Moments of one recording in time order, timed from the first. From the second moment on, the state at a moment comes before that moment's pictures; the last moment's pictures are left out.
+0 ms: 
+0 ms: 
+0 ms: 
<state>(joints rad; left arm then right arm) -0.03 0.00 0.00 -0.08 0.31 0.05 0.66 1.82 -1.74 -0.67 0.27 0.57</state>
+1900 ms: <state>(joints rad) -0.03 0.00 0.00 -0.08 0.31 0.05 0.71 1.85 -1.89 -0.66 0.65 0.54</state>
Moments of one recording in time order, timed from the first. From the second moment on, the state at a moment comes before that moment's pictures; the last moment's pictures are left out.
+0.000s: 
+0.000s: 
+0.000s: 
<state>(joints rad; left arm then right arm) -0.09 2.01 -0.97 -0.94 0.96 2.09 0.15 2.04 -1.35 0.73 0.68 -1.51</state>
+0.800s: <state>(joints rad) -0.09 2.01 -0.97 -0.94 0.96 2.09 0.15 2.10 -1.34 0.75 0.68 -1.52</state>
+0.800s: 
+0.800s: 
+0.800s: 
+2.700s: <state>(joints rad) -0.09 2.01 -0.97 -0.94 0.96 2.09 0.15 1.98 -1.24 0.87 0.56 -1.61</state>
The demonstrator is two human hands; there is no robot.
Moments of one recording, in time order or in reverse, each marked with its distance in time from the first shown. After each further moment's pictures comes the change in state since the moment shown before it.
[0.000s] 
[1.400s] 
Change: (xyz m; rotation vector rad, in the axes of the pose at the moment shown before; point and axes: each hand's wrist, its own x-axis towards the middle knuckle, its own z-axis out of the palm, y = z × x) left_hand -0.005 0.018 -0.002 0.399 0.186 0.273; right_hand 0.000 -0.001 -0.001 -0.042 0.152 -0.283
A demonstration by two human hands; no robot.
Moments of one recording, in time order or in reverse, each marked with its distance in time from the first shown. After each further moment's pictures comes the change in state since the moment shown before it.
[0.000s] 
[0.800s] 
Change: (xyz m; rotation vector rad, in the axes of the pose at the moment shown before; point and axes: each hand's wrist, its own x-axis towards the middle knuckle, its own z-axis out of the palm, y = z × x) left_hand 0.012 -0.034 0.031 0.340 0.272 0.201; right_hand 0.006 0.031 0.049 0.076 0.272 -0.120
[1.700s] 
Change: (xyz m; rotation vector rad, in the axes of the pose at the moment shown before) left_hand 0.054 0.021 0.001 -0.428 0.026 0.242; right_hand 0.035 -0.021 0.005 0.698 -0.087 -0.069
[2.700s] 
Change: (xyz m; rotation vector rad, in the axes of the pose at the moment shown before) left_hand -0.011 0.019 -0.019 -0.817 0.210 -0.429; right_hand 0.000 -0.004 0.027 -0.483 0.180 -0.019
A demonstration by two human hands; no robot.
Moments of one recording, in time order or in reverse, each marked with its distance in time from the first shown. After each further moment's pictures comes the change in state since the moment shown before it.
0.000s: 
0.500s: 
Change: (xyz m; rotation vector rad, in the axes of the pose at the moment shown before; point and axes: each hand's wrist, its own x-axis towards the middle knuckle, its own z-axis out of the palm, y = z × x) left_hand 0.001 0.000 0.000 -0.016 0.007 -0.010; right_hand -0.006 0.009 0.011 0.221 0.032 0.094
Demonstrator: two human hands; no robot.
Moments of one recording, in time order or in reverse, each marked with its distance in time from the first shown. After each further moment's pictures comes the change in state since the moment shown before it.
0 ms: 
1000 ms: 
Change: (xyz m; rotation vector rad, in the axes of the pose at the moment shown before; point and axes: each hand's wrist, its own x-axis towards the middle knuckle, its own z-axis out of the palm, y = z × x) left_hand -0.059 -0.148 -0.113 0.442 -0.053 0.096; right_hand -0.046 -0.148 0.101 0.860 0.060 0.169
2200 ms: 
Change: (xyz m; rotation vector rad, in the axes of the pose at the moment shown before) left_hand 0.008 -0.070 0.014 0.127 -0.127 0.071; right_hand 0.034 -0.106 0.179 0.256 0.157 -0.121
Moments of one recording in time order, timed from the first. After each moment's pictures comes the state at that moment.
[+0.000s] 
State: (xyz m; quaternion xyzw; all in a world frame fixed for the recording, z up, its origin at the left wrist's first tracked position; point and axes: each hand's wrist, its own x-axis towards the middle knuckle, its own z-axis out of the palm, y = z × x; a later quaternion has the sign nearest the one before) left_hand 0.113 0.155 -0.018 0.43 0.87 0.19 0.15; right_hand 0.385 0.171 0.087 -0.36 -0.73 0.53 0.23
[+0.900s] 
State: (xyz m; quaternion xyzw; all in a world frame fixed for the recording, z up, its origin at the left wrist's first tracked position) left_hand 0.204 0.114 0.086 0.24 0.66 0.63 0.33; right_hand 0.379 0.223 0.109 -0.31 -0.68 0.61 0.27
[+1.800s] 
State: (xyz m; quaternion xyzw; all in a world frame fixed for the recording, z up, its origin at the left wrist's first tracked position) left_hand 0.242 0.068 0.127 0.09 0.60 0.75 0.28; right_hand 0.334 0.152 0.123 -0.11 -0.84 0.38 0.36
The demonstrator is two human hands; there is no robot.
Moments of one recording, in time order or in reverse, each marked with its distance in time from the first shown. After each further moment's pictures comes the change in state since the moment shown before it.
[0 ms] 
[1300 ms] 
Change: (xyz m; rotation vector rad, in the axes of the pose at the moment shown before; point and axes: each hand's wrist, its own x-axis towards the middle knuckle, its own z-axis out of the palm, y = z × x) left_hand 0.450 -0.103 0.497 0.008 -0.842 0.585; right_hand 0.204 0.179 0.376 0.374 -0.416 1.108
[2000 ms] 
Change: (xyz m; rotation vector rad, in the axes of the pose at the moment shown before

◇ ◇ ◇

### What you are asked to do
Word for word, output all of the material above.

### Answer space
Moments of one recording in time order, timed from the first. From the second moment on, the state at a moment comes before that moment's pictures; the last moment's pictures are left out.
+0 ms: 
+0 ms: 
+0 ms: 
<state>(joints rad; left arm then right arm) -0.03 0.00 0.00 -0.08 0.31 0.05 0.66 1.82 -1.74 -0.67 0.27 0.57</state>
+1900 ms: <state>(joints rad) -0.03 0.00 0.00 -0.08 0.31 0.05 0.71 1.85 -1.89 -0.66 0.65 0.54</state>
Moments of one recording in time order, timed from the first. From the second moment on, the state at a moment comes before that moment's pictures; the last moment's pictures are left out.
+0.000s: 
+0.000s: 
+0.000s: 
<state>(joints rad; left arm then right arm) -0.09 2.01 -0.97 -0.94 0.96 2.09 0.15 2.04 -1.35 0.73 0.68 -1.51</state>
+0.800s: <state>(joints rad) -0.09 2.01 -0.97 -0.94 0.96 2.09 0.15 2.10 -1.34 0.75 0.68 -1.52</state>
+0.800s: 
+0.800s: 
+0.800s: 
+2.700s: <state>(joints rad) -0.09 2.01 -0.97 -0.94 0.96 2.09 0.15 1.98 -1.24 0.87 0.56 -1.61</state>
The demonstrator is two human hands; there is no robot.
Moments of one recording, in time order or in reverse, each marked with its distance in time from the first shown. After each further moment's pictures comes the change in state since the moment shown before it.
[0.000s] 
[1.400s] 
Change: (xyz m; rotation vector rad, in the axes of the pose at the moment shown before; point and axes: each hand's wrist, its own x-axis towards the middle knuckle, its own z-axis out of the palm, y = z × x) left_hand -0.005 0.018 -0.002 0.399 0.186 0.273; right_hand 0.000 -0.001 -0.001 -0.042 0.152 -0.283
A demonstration by two human hands; no robot.
Moments of one recording, in time order or in reverse, each marked with its distance in time from the first shown. After each further moment's pictures comes the change in state since the moment shown before it.
[0.000s] 
[0.800s] 
Change: (xyz m; rotation vector rad, in the axes of the pose at the moment shown before; point and axes: each hand's wrist, its own x-axis towards the middle knuckle, its own z-axis out of the palm, y = z × x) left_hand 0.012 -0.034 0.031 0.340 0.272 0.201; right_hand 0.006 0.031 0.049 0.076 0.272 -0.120
[1.700s] 
Change: (xyz m; rotation vector rad, in the axes of the pose at the moment shown before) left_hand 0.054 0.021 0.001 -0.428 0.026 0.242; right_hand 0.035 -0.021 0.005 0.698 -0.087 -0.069
[2.700s] 
Change: (xyz m; rotation vector rad, in the axes of the pose at the moment shown before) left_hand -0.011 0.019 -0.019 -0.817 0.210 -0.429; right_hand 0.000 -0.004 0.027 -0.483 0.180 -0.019
A demonstration by two human hands; no robot.
Moments of one recording, in time order or in reverse, each marked with its distance in time from the first shown. After each further moment's pictures comes the change in state since the moment shown before it.
0.000s: 
0.500s: 
Change: (xyz m; rotation vector rad, in the axes of the pose at the moment shown before; point and axes: each hand's wrist, its own x-axis towards the middle knuckle, its own z-axis out of the palm, y = z × x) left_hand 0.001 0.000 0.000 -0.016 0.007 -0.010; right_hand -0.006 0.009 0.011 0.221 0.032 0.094
Demonstrator: two human hands; no robot.
Moments of one recording, in time order or in reverse, each marked with its distance in time from the first shown. After each further moment's pictures comes the change in state since the moment shown before it.
0 ms: 
1000 ms: 
Change: (xyz m; rotation vector rad, in the axes of the pose at the moment shown before; point and axes: each hand's wrist, its own x-axis towards the middle knuckle, its own z-axis out of the palm, y = z × x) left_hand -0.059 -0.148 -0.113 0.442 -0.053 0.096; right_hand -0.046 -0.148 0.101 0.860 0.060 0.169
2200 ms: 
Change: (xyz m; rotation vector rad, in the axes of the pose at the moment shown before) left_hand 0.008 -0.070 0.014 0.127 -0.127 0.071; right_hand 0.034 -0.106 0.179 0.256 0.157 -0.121
Moments of one recording in time order, timed from the first. After each moment's pictures comes the state at that moment.
[+0.000s] 
State: (xyz m; quaternion xyzw; all in a world frame fixed for the recording, z up, its origin at the left wrist's first tracked position; point and axes: each hand's wrist, its own x-axis towards the middle knuckle, its own z-axis out of the palm, y = z × x; a later quaternion has the sign nearest the one before) left_hand 0.113 0.155 -0.018 0.43 0.87 0.19 0.15; right_hand 0.385 0.171 0.087 -0.36 -0.73 0.53 0.23
[+0.900s] 
State: (xyz m; quaternion xyzw; all in a world frame fixed for the recording, z up, its origin at the left wrist's first tracked position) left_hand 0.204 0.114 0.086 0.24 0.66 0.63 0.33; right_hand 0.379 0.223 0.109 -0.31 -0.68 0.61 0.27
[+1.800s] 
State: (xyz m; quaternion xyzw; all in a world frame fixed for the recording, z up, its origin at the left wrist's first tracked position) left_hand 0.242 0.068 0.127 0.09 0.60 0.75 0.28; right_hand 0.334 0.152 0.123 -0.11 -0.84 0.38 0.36
The demonstrator is two human hands; there is no robot.
Moments of one recording, in time order or in reverse, each marked with its distance in time from the first shown. After each further moment's pictures comes the change in state since the moment shown before it.
[0 ms] 
[1300 ms] 
Change: (xyz m; rotation vector rad, in the axes of the pose at the moment shown before; point and axes: each hand's wrist, its own x-axis towards the middle knuckle, its own z-axis out of the palm, y = z × x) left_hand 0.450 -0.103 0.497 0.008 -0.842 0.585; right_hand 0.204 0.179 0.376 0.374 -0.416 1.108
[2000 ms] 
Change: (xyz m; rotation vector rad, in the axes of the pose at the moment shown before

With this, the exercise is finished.